冰冷的手指桎梏上手腕,满秋被冰得微微颤抖了一下。
玉明很快就放开了她。
“等等,我有话对你说。”
他淡漠的嗓音里,加上了一丝关切。
“这几天不要动用奇迹之力了。”
满秋转过身来,惊讶地看着玉明,玉明嘱咐她。
他的脸色很郑重:“姐妹会的圣女就在主城内,如果引起了她的注意,会很麻烦。”
满秋没想到玉明会专门提醒她,顿时有些感激地笑了。
“好,我知道了,谢谢你。”
她面色柔和地看着玉明,打定主意回去帮昼焰检查过身体后,就不要再用奇迹之力了。
玉明看到她的笑容后,便迅速低下了头,将脸藏在看不清的阴影里。
满秋觉得他可能还是不喜欢她,正准备走人,突然想到了一件事。
“对了,玉明,”她问玉明,“你知道东大洲那边,有一处叫东极的地方吗?”
“东极?”
玉明咀嚼了一句,摇摇头。
“不知道。”
满秋有些失落地垂下眼帘。
“怎么了?”
玉明撑住门框,似乎觉得自己这样**上身太狂放,又随手扯开一件皮肤盖上,遮掩一点。
满秋忍住眼底泛起的泪意。
“我今天去见过先知了,”她轻声道,“先知为我指引了方向,我的兽夫溟夜,可能在东极。”
“他不是掉进黑无渊了吗?”
玉明皱眉,仔细打量着满秋的神色,语气冷了一些。
“我不懂,已经注定死去的兽夫,你为何还要一直为他耗费心神?”
从他见到满秋开始,满秋的嘴边,就时不时挂着这位兽夫。
现在坚强地她,更是当着自己的面就哭了出来。
一个死掉的雄性,居然在她心底占据了这么浓重的感情。
“你不懂,”满秋的心像是打开了一个阀门,泪水滚滚而落,“溟夜他……他是第一个救我的兽人,而且只要是我爱的兽夫,在我心中都是一样的,我不会轻易放弃每一个兽夫,除非我亲眼见到他的尸体。”
玉明被她的话微微震住了。
还有雌性,对自己的兽夫是这样的想法?
他盯着满秋,只觉得心中大为震动。
一直以来,雄性对雌性趋之若鹜,奉若神明,捧在手心,要什么给什么,可很多雌性对雄性却是弃之如敝,死一个兽夫,就像丢一件东西一样随意。

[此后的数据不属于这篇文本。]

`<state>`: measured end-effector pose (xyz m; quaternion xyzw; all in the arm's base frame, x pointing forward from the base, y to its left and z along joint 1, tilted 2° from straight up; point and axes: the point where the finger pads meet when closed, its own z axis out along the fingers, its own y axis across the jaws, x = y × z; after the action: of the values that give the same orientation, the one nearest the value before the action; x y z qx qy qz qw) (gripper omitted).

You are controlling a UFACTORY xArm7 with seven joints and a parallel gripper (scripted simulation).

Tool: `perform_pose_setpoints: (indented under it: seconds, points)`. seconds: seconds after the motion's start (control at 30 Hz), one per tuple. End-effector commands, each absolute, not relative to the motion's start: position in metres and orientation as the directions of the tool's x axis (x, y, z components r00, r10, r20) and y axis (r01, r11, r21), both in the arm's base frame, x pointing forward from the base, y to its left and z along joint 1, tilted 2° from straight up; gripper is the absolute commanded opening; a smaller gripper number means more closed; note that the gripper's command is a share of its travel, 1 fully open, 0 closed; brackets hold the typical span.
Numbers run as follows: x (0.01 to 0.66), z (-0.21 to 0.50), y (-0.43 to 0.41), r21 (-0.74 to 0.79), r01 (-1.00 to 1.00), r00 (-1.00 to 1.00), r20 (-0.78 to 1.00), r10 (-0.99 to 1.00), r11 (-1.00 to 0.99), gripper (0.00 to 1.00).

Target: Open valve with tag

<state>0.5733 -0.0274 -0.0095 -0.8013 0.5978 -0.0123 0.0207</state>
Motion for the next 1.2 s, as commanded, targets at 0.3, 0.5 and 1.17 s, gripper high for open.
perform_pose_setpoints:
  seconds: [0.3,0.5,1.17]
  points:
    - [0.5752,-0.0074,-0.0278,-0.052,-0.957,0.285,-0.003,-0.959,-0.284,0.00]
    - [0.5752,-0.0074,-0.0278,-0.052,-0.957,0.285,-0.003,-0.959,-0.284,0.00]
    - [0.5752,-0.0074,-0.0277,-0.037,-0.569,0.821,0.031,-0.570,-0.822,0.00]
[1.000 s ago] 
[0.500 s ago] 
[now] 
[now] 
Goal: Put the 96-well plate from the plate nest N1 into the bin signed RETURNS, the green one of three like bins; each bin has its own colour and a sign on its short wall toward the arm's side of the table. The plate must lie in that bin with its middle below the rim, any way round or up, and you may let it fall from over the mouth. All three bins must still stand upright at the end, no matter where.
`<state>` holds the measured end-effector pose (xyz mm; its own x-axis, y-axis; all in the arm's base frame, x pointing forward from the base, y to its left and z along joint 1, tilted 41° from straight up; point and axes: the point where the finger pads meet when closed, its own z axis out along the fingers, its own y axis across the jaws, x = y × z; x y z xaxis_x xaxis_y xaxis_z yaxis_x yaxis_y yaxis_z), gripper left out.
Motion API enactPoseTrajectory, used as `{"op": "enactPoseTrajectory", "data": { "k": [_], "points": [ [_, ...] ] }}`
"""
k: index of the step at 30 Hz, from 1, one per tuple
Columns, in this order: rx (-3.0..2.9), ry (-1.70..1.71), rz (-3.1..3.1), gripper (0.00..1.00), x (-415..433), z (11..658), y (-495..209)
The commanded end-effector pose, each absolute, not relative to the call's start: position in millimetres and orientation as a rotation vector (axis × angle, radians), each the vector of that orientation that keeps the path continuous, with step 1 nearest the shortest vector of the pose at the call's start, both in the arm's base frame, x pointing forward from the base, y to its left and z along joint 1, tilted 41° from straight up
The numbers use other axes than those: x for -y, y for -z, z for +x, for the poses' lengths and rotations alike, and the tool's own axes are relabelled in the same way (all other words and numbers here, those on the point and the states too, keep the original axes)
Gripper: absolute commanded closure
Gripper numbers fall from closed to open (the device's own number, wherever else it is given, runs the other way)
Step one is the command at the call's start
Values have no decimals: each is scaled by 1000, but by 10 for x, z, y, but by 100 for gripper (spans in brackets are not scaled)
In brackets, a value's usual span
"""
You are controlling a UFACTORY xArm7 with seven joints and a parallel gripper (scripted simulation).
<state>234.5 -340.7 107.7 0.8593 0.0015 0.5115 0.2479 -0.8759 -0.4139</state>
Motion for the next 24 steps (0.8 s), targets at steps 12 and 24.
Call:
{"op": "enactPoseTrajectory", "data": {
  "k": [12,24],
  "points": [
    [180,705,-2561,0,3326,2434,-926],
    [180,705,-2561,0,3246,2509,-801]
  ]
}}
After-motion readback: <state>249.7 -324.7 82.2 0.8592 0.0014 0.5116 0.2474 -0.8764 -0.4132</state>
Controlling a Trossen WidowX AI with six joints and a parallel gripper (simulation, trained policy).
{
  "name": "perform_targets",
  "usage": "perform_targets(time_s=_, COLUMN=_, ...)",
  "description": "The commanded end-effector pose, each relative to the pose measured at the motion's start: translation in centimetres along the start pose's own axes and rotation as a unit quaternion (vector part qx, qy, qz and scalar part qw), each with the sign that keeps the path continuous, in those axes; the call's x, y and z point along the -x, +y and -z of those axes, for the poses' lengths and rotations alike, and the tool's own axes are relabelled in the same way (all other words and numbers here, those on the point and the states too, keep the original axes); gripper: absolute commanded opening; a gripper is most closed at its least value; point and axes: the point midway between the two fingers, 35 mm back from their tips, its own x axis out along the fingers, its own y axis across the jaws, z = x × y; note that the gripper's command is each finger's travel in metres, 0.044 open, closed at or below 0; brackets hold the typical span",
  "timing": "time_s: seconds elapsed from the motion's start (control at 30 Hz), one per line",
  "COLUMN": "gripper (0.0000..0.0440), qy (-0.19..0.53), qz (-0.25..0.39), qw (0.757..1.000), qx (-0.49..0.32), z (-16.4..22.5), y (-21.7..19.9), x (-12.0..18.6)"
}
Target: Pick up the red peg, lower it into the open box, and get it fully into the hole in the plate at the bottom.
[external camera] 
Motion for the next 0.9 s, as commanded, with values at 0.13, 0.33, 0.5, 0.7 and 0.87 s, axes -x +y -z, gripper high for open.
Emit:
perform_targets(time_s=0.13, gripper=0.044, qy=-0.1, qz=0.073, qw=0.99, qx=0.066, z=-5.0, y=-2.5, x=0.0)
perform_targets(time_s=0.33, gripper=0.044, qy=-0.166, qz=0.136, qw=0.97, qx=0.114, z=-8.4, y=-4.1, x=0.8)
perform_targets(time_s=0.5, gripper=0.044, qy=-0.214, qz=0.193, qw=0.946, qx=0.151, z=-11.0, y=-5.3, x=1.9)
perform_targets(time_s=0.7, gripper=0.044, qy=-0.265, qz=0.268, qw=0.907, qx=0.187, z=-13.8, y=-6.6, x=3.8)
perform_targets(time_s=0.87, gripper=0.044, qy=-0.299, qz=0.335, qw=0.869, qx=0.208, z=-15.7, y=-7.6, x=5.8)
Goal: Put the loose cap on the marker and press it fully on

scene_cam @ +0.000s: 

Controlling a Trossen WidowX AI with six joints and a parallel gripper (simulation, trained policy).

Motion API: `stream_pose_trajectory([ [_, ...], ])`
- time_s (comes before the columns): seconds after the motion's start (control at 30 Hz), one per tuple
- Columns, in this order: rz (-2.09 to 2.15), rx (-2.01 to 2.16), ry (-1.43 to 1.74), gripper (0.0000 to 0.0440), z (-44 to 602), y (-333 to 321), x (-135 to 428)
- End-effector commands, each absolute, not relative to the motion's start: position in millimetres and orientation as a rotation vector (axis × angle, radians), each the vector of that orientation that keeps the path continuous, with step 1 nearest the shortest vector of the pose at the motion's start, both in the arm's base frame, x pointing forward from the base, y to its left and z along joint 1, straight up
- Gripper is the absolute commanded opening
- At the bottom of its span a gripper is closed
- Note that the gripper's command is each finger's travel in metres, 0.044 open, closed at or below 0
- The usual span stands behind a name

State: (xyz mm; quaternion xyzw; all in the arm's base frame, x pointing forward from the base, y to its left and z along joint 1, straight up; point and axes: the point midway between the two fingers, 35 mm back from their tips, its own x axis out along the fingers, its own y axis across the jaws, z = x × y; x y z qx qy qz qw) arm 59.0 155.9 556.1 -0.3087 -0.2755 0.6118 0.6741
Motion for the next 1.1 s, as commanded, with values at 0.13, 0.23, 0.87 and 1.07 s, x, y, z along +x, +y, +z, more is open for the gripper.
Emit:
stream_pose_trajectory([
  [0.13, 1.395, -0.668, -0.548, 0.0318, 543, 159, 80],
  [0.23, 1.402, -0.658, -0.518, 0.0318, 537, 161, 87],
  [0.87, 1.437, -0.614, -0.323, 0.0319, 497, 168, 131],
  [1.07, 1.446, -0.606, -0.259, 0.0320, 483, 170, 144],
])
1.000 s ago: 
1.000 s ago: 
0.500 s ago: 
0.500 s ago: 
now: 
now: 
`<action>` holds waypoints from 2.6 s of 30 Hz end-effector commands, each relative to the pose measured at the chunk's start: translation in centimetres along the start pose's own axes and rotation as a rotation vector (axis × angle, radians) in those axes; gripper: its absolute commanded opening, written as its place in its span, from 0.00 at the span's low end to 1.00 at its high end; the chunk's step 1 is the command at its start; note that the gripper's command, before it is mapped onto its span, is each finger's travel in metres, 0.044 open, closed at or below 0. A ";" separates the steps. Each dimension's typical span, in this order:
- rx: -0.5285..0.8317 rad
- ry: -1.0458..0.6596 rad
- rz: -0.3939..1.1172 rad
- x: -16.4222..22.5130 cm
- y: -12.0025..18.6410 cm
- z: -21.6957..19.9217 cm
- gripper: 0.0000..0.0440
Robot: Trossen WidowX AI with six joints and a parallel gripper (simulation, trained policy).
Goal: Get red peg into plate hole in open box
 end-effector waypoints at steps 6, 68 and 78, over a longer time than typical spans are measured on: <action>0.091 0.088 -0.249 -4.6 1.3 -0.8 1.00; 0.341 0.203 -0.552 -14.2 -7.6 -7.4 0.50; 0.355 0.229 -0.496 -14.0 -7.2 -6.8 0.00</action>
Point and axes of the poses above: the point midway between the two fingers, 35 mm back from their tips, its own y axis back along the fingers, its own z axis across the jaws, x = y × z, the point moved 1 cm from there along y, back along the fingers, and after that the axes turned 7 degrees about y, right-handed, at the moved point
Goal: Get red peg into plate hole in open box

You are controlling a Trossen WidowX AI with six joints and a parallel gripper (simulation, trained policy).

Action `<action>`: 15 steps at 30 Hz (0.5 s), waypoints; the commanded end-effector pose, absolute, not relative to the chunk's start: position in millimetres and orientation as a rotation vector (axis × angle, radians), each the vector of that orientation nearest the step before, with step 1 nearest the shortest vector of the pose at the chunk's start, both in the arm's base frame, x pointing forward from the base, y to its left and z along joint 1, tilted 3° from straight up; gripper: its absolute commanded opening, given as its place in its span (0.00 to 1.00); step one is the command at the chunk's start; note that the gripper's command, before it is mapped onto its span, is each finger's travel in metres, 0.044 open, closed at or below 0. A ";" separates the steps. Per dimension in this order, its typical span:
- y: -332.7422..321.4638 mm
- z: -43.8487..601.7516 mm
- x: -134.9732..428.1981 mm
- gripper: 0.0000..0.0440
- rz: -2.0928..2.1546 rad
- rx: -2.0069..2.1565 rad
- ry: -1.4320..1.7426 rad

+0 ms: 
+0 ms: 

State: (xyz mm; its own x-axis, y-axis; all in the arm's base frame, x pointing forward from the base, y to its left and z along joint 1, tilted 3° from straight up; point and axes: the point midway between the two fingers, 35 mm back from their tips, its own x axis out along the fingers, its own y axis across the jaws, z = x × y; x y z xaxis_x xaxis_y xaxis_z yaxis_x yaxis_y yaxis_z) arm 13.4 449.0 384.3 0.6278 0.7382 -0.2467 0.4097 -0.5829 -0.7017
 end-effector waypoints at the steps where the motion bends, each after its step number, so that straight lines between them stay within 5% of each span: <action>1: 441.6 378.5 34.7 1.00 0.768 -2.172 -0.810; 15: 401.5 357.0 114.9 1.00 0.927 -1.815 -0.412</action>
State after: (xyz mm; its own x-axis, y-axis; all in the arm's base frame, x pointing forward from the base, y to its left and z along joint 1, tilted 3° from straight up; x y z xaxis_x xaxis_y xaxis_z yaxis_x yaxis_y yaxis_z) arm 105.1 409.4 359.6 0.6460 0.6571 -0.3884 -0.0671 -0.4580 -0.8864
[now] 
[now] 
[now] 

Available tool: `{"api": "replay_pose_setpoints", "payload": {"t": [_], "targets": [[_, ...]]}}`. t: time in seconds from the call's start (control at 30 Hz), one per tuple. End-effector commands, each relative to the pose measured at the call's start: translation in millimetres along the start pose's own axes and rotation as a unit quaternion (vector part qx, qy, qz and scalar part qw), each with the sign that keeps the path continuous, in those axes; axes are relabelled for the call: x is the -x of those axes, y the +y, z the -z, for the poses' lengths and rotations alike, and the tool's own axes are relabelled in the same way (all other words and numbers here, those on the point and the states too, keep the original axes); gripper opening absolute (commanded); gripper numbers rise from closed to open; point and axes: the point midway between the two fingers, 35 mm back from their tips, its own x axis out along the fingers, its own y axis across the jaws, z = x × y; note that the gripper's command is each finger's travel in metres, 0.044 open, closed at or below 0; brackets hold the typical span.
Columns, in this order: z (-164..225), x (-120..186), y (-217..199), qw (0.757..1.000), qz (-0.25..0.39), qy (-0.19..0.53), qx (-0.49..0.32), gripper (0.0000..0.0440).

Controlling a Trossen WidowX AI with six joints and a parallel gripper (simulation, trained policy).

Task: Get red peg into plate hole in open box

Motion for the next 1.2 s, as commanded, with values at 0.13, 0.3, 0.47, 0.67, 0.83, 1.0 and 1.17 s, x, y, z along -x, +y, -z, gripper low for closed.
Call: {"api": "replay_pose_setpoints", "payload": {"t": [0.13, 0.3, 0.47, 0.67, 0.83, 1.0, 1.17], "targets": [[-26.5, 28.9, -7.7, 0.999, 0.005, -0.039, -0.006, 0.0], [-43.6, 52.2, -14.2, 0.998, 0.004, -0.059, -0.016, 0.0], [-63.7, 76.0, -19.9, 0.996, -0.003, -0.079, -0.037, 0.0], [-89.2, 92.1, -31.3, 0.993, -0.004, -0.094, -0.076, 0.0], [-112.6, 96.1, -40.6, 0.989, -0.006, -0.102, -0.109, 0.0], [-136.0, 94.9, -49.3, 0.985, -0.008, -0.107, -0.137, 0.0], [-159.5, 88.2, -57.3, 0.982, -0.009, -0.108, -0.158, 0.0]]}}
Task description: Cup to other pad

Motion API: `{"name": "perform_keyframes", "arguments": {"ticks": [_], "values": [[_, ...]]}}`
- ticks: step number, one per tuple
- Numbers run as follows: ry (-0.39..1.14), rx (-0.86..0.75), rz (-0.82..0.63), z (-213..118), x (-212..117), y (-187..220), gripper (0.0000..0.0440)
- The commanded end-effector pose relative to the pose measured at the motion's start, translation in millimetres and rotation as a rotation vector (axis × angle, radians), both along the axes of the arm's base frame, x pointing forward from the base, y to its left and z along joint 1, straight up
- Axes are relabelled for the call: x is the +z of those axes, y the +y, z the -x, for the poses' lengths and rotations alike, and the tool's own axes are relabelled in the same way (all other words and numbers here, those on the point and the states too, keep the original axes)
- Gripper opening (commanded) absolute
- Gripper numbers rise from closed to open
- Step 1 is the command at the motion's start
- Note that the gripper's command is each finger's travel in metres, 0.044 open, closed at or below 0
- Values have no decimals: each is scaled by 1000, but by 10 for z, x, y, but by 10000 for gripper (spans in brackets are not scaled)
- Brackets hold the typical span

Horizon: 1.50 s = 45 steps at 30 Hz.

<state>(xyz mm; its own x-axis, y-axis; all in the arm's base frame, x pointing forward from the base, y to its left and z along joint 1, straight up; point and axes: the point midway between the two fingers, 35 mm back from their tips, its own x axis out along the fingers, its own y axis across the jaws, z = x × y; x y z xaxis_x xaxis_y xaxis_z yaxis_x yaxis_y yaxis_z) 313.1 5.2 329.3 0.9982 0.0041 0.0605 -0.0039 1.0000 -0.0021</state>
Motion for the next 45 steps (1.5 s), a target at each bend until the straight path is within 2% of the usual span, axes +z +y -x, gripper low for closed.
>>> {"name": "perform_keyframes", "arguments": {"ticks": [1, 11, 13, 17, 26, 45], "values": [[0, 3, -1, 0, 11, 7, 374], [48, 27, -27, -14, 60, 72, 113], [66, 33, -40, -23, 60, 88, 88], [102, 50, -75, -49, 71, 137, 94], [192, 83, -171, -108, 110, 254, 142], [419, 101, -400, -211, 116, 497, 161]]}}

玉明仿佛被满秋的眼泪烫到了一般,沉默半晌,轻轻伸出手,替她擦掉眼泪。
这个动作也太亲密暧昧了,满秋的脑中不由自主地浮现出了玉明中药的那一夜,有些不好意思地往后退了一步。
“这些不该和你说的,打扰你休息了,再见,我回房间。”
她飞速地走了,来到走廊上,擦干眼泪,确保兽夫们看不出异样之后,这才重新回到房间。
两个强壮的兽夫早已养精蓄锐,等待着她……
感受到室内骤然升高的温度,和极速失控的心跳,满秋闭了闭眼,弱弱地提醒了一句:“小心崽崽。”
“秋秋放心,”昼焰率先走过来,极为亲密地贴着她的耳朵,“我一定在离崽崽最近的地方,好好让他们熟悉我这个爹爹……”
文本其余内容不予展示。